### WHAT THE TASK REQUIRES:
Work out how many lines of the records contain "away". Answer with the number and nothing else.

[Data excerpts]
******************************
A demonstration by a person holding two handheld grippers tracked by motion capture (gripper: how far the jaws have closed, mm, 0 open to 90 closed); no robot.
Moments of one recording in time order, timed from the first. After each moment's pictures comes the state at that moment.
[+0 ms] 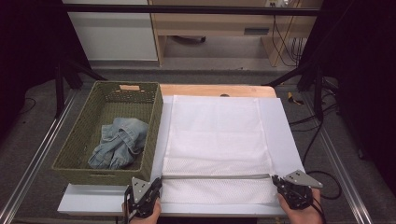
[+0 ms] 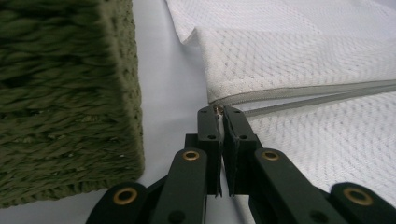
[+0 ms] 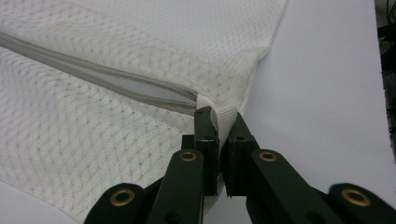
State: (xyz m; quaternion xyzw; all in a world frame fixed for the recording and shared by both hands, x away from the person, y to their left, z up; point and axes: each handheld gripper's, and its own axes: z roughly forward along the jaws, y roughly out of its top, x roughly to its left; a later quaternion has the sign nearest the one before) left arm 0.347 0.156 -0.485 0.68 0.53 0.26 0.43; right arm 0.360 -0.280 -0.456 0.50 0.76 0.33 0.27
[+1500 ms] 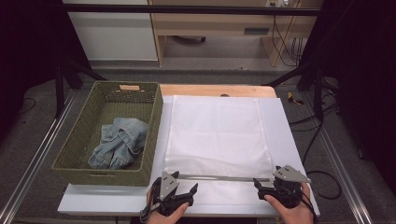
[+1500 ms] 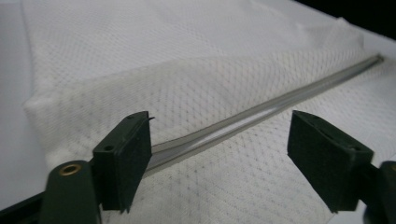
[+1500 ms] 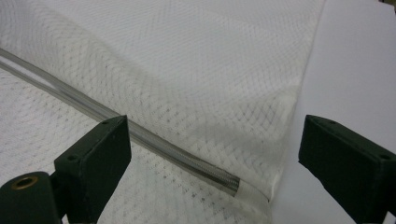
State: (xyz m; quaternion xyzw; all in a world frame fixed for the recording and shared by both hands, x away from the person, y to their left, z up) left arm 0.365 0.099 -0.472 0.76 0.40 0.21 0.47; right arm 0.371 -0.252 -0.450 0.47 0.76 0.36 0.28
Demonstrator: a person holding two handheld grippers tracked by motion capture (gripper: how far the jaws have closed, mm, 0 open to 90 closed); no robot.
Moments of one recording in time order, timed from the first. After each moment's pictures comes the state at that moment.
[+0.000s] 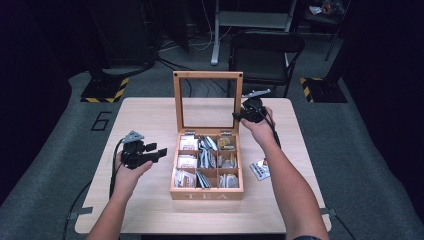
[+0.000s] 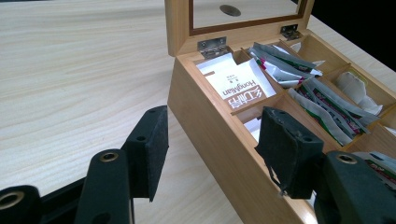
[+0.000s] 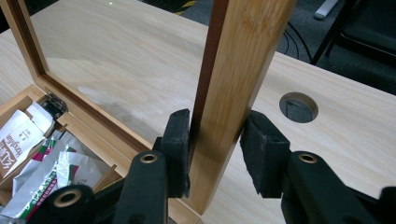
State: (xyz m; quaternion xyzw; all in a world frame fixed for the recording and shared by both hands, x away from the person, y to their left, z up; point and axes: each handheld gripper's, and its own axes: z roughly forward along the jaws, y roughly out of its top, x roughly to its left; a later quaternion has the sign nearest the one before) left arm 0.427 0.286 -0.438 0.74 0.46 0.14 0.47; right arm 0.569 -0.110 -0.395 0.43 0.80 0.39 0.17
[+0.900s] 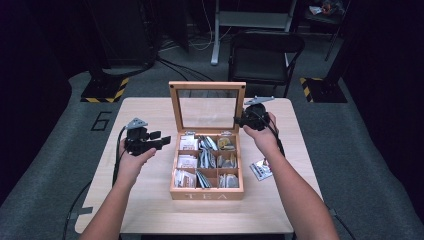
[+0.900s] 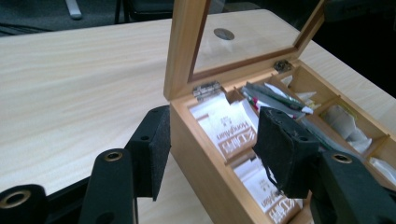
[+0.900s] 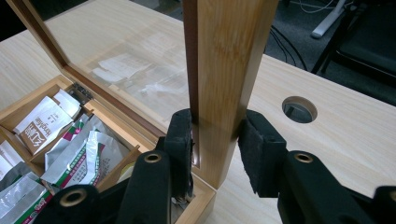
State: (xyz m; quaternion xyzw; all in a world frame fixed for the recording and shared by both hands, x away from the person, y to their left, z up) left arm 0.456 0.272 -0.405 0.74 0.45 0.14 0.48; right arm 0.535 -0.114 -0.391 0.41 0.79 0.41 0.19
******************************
### TASK RESULT:
4